Le sceau « Da Liu »

Le Han Guan Jiu Yi indique : « Avant les Qin, le peuple portait des rubans avec des sceaux en or, jade, argent, bronze, corne de rhinocéros et ivoire ; c’étaient des sceaux d’un pouce carré, chacun portant ce qu’il préférait. Depuis les Qin, seul le Fils du Ciel appelle le sceau “xi” et utilise le jade ; les ministres n’osent pas l’utiliser. » Il précise aussi : « Les princes (zhuhou wang) utilisaient des sceaux d’or à bouton de chameau, portant la mention “xi”. » « Le prince héritier utilisait un sceau d’or à bouton de tortue, l’inscription disant “zhang”. » « Les marquis (che hou) utilisaient un sceau d’or à ruban pourpre. »
Liu He, marquis de Haihun, relevait du rang de che hou. Il aurait donc dû posséder un sceau d’or à bouton de tortue, et non un sceau en jade. Selon le Han Guan Jiu Yi, l’empereur et les princes emploient « xi », tandis que les fonctionnaires de 600 à 200 shi utilisent des « yin » de bronze à bouton en forme de nez. On peut ainsi savoir que le « Da Liu Ji Yin » est un sceau contraire aux usages. Liu He était marquis ; il n’aurait pas dû utiliser le jade, ni avoir un bouton de tortue, tandis que « yin » est le terme générique pour les sceaux des fonctionnaires de 600 à 200 shi. Ce sceau porte donc des signes d’un statut impérial ainsi que d’un fonctionnaire ordinaire, ce qui renvoie peut‑être au statut et aux circonstances particuliers du marquis de Haihun, et reflète possiblement l’état d’esprit lors de sa fabrication. « Da Liu Yin », c’est‑à‑dire « Sceau d’enregistrement du Grand Han », met en évidence le caractère particulier de l’identité de Liu He.
Sous les Han, lorsqu’un prince ou un marquis mourait, ou le jour de l’inhumation, la cour dépêchait des fonctionnaires pour présenter leurs condoléances, ce qui revenait en pratique à superviser le respect des règles funéraires.
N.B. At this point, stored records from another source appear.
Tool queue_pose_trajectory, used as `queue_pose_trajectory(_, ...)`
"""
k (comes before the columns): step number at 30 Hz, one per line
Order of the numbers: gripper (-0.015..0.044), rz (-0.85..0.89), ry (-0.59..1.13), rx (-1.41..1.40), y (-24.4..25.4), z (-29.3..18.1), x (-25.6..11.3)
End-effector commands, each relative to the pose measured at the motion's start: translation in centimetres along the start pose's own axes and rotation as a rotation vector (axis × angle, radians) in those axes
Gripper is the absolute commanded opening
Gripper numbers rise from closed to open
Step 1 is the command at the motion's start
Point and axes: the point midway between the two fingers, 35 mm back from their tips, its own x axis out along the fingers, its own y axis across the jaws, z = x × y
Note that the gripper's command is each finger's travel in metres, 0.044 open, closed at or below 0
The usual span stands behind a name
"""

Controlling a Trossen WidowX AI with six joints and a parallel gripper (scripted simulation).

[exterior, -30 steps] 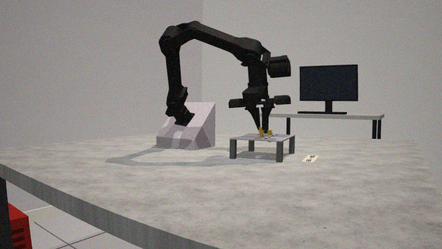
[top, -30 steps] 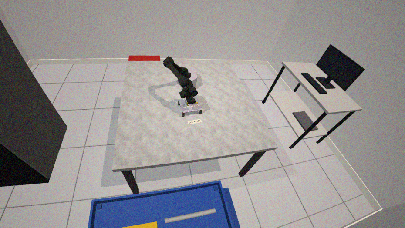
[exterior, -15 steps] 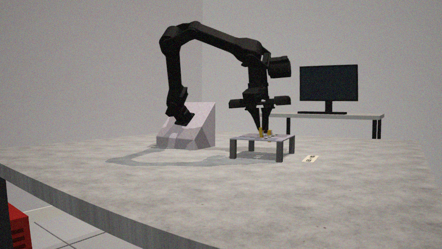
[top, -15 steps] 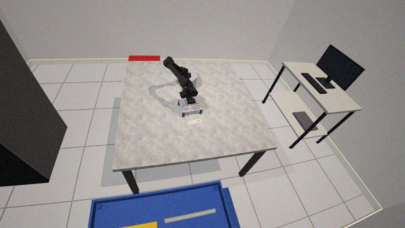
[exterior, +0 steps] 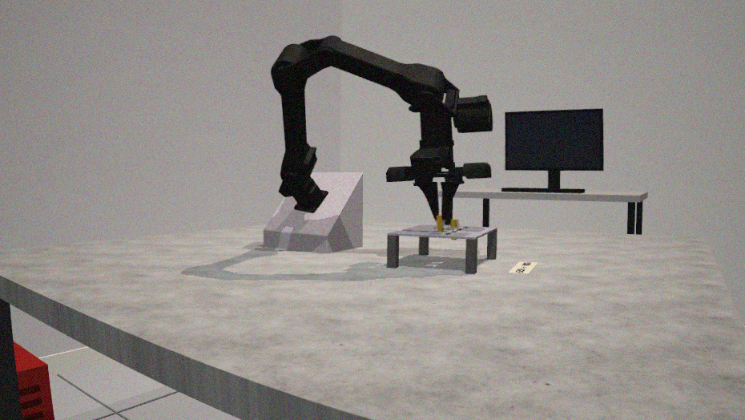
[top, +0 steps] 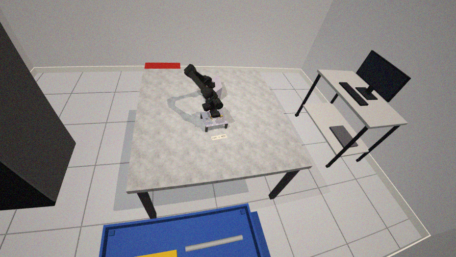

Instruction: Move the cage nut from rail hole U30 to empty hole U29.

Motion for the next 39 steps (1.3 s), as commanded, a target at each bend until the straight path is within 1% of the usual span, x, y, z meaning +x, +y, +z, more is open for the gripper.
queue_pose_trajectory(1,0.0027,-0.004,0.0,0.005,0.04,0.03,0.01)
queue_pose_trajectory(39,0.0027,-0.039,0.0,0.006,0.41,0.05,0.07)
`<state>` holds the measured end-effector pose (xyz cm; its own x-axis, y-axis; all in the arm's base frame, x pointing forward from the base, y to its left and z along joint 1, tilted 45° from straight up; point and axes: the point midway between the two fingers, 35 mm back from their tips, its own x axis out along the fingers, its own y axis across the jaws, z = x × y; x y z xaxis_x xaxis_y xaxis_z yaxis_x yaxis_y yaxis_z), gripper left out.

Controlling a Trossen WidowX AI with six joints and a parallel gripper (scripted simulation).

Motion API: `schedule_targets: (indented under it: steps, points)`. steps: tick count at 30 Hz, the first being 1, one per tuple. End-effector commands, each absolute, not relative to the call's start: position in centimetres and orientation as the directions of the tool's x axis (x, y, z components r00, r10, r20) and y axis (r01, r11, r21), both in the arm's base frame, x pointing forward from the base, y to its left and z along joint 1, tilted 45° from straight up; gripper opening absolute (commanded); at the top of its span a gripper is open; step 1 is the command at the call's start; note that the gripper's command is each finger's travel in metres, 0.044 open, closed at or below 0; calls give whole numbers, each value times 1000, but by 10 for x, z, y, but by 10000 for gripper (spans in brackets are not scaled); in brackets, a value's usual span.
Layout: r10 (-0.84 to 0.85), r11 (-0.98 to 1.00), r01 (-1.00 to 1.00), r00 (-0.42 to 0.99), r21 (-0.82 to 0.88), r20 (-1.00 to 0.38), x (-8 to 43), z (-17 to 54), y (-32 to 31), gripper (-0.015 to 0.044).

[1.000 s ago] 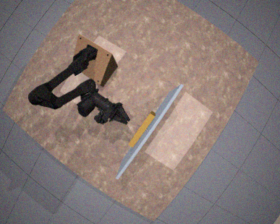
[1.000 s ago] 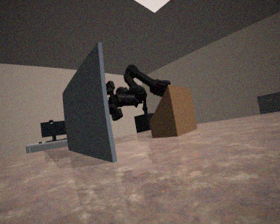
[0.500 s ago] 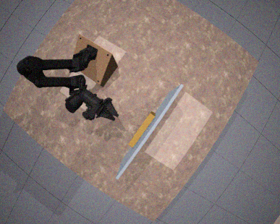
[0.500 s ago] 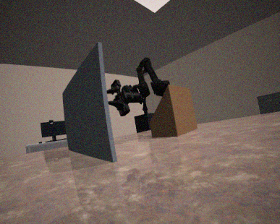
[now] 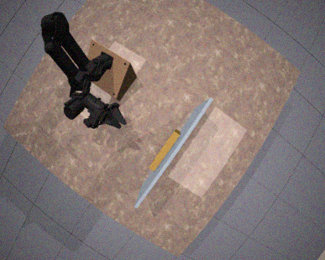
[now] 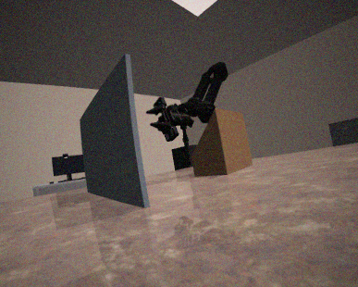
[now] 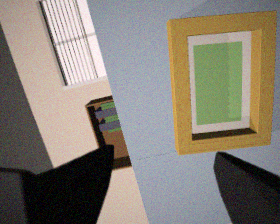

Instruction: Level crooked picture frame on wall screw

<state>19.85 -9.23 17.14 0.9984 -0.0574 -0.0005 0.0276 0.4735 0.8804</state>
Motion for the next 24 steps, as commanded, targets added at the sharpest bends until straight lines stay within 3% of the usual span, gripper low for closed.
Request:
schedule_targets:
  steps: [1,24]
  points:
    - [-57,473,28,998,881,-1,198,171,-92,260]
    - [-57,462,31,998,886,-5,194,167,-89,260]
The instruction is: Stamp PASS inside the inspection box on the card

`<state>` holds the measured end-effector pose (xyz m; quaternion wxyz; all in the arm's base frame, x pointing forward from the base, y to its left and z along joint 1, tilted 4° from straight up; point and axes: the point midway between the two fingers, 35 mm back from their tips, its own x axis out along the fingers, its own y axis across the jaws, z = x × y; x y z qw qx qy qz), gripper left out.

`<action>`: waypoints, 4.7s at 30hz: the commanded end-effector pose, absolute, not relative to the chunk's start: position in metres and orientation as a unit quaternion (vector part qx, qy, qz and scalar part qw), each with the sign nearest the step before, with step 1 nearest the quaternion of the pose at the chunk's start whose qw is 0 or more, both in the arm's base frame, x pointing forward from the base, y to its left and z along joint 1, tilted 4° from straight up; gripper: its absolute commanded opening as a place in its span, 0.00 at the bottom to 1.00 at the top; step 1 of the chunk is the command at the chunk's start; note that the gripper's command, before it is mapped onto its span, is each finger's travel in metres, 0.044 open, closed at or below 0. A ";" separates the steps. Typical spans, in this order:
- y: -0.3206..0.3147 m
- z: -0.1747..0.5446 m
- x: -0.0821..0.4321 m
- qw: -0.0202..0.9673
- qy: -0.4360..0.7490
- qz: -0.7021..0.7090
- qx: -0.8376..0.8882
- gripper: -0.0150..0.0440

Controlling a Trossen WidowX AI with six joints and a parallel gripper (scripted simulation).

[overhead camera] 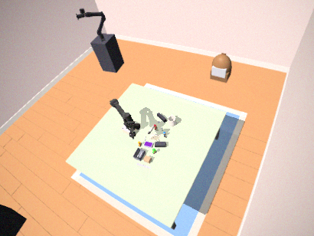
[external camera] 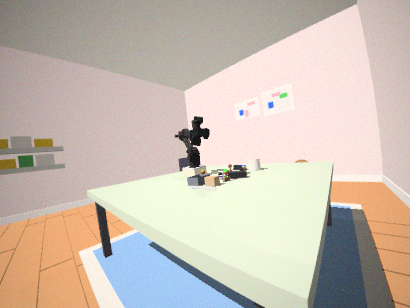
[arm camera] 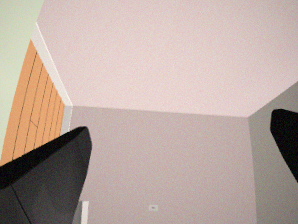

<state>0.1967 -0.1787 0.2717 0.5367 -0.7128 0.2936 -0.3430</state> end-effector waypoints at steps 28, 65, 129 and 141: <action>-0.177 0.112 0.362 0.767 0.637 -0.059 -0.041 0.64; -0.171 0.053 0.365 0.734 0.675 -0.067 0.027 0.64; -0.172 0.030 0.367 0.735 0.674 -0.068 0.024 0.25; -0.172 0.036 0.367 0.735 0.674 -0.069 0.023 0.25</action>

Le Livre des Han postérieurs, « Rites II », rapporte : « Lorsque des princes, marquis, premières épouses titrées et princesses décèdent, on leur octroie des sceaux et des écrins de jade à fils d’argent (vêtements funéraires) ; pour les grandes épouses et les princesses aînées, des fils de cuivre. Les princes, épouses, princesses, ducs, généraux et conseillers spéciaux reçoivent des objets rituels, vingt‑quatre articles des réserves impériales. Un envoyé gère les funérailles et les travaux. On utilise des cercueils de cyprès ; tous les fonctionnaires assistent à la procession, selon l’usage. Les princes, tuteurs, chanceliers, commandants et préfets dirigent les funérailles ; le Grand Héraut propose un titre posthume ; l’envoyé impérial confère jade et soie ; la date est fixée et le titre accordé selon le rite. Après l’inhumation, les officiels ôtent les vêtements de deuil grossiers conformément au code, tandis que la famille observe les rites. »
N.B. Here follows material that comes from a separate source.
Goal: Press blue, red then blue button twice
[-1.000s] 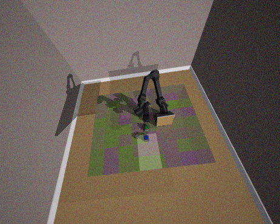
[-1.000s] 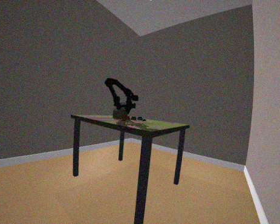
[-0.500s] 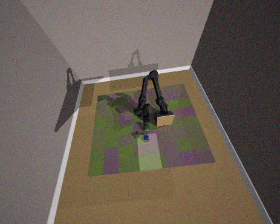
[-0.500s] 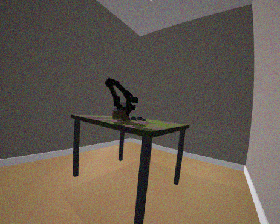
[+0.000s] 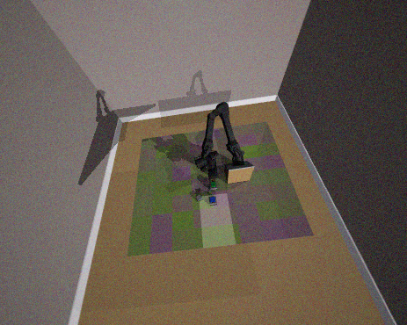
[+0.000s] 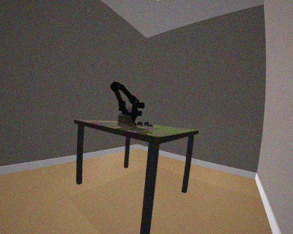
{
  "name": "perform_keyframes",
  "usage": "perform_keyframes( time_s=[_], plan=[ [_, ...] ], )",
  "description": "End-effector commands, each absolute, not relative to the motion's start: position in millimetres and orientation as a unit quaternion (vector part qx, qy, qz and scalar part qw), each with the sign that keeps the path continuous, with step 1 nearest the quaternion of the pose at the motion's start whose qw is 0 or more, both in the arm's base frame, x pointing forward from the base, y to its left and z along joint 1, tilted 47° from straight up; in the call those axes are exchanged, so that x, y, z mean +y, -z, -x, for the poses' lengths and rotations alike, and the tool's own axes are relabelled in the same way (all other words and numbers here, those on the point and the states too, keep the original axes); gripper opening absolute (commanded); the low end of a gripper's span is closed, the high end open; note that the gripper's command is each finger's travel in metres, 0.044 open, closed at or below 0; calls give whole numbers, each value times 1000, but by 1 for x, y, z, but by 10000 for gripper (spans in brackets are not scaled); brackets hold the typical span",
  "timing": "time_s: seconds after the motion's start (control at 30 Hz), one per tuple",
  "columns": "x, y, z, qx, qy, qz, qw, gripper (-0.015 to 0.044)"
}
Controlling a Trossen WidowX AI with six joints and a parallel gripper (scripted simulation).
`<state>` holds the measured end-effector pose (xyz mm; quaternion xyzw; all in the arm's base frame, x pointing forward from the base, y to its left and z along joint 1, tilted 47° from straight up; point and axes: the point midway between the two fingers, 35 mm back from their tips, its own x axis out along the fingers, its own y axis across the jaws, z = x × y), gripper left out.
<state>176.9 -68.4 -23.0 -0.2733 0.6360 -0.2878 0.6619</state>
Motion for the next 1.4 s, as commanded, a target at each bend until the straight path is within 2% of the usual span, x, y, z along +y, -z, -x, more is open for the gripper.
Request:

Bien qu’à sa mort le marquis de Haihun ait déjà été réduit de trois mille foyers à seulement mille, un envoyé devait encore être dépêché pour superviser. Ces deux sceaux carrés de 1,75 cm gravés « Da Liu Ji Yin » ont‑ils été des sceaux conférés par l’empereur Xuan des Han, ou des objets non conformes inhumés en privé ? La question mérite examen. Un autre sceau portant les deux caractères « Liu He » est également une pièce non réglementaire. Il s’agirait d’un sceau privé gravé lorsque Liu He, déposé, retourna dans son royaume natal de Changyi. Ayant perdu tout titre et soumis à une surveillance en tant que résident à statut spécial, il aurait dû faire graver un sceau en bronze, fer, pierre ou bois. Pourtant, dans ces circonstances, Liu He osa faire graver un sceau en jade, ce qui pourrait avoir été une exception spéciale approuvée par l’empereur Xuan : un sceau conféré après la mort, ne portant que le nom, sans fonction. Bien que roturier, il restait noble. Pris ensemble — « sceau de jade Da Liu », le nom « Liu He » et la matière « jade » — cela suggère l’attachement persistant du défunt Liu He au trône impérial, ou peut‑être la reconnaissance par l’empereur Xuan que Liu He avait autrefois été empereur des Han.